## Task instructions
Output the data in full. Keep every entry exactly as written.

——

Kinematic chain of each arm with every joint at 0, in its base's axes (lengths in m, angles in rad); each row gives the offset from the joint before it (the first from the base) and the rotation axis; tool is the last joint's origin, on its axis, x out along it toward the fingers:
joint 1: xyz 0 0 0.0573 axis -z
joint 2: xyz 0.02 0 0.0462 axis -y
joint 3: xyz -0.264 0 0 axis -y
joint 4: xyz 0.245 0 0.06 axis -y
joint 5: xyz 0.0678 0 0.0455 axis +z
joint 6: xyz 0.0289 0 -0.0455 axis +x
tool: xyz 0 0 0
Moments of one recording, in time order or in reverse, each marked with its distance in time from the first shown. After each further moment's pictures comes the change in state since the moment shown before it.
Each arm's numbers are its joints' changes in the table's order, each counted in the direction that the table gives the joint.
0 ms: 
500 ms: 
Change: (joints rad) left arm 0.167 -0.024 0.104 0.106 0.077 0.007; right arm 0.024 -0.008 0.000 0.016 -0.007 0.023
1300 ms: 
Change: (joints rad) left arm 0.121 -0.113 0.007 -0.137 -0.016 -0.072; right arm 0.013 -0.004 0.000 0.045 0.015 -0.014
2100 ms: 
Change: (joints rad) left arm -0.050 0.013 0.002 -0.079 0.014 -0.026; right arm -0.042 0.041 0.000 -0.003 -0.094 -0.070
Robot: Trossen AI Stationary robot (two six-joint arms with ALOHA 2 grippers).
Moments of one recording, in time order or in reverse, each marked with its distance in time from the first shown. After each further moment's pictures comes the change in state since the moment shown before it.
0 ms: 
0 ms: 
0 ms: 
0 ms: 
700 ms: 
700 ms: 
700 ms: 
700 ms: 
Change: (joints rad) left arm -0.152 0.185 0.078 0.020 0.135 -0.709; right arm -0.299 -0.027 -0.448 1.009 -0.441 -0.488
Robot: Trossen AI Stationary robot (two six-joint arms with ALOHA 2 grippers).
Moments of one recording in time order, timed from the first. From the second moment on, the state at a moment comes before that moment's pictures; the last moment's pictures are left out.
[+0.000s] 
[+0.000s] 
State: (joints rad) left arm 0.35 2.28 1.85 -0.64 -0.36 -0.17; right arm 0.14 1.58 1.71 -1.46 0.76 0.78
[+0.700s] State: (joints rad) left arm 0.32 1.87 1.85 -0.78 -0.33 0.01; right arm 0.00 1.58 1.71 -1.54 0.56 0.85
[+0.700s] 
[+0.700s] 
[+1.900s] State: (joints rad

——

## Exercise response
Kinematic chain of each arm with every joint at 0, in its base's axes (lengths in m, angles in rad); each row gives the offset from the joint before it (the first from the base) and the rotation axis; tool is the last joint's origin, on its axis, x out along it toward the fingers:
joint 1: xyz 0 0 0.0573 axis -z
joint 2: xyz 0.02 0 0.0462 axis -y
joint 3: xyz -0.264 0 0 axis -y
joint 4: xyz 0.245 0 0.06 axis -y
joint 5: xyz 0.0678 0 0.0455 axis +z
joint 6: xyz 0.0289 0 -0.0455 axis +x
tool: xyz 0 0 0
Moments of one recording, in time order or in reverse, each marked with its distance in time from the first shown. After each further moment's pictures comes the change in state since the moment shown before it.
Each arm's numbers are its joints' changes in the table's order, each counted in the direction that the table gives the joint.
0 ms: 
500 ms: 
Change: (joints rad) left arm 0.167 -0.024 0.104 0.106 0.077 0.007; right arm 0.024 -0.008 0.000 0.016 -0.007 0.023
1300 ms: 
Change: (joints rad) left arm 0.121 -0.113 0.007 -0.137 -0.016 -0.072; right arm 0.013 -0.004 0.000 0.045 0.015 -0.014
2100 ms: 
Change: (joints rad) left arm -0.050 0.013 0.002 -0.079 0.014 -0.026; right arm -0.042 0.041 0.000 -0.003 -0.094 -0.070
Robot: Trossen AI Stationary robot (two six-joint arms with ALOHA 2 grippers).
Moments of one recording, in time order or in reverse, each marked with its distance in time from the first shown. After each further moment's pictures comes the change in state since the moment shown before it.
0 ms: 
0 ms: 
0 ms: 
0 ms: 
700 ms: 
700 ms: 
700 ms: 
700 ms: 
Change: (joints rad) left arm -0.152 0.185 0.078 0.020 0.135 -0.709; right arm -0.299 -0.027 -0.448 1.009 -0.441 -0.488
Robot: Trossen AI Stationary robot (two six-joint arms with ALOHA 2 grippers).
Moments of one recording in time order, timed from the first. From the second moment on, the state at a moment comes before that moment's pictures; the last moment's pictures are left out.
[+0.000s] 
[+0.000s] 
State: (joints rad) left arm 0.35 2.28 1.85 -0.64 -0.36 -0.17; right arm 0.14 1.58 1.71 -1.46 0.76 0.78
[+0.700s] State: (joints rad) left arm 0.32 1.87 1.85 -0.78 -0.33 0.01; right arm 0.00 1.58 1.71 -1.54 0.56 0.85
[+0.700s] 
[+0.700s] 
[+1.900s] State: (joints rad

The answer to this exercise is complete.